James with the pannels did you ever worry about the animals touching them and bruning themselves? I was told they do not get too warm. Just asking becuase I currently use a 60watt CHE and your right that drys out the enclosure, only thing is its for my caiman lizard and he is able to crawl over pretty much everything in the enclosure.


----------



## james.w (Oct 4, 2011)

They don't get hot enough to the touch to burn an animal. Also a lizard wouldn't be able to get to it as they are fairly thin and mount to the ceiling of the cage.


----------



## Rhetoric (Oct 5, 2011)

After looking into them a little more I have 2 questions lol. 

If I got one would I need to put it on the warmer end of the enclosures or is alright to put it on the cooler end closer to where they sleep?

I've only looked at LLLreptile so far, I'm trying to figure out what size I would need.. I don't need the entire enclosure to be hot like it is during the day, I just need it to be ~65-70*F in a sleeping area. My gut tells me that they're not stupid and will find their way to the warm area at night.. Would I be alright getting a smaller one vs a larger one?

I need to figure out how the hybrid will handled colder temps too.. I sent the previous owner a message asking if he keeps the temps for his blues lower than his other ones.
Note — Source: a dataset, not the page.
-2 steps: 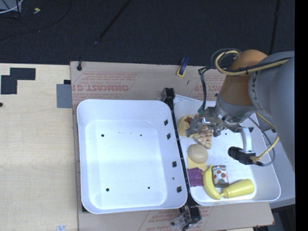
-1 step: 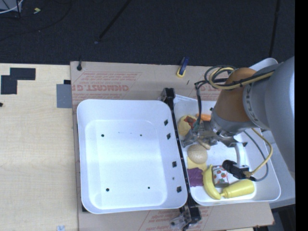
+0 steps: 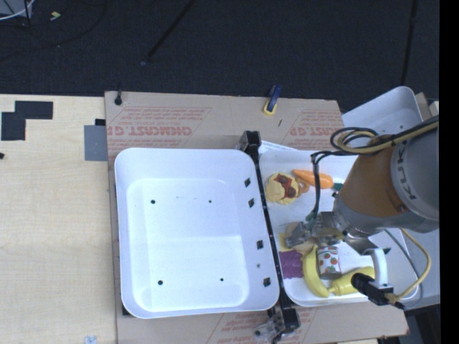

http://www.reptilebasics.com/rbi-radiant-heat-panels
I've been looking at this site too. I don't like the pro-products site, I can't find prices anywhere..


----------



## james.w (Oct 5, 2011)

You can put it anywhere in the cage, just use a thermostat to control temps. Pro Products doesn't have prices because he likes to help you determine what size you need by finding out what size enclosure, what temps you want, and the ambient temps of the room. Just call him and talk to him, he is a cool and will help you figure out which one will work for you.


----------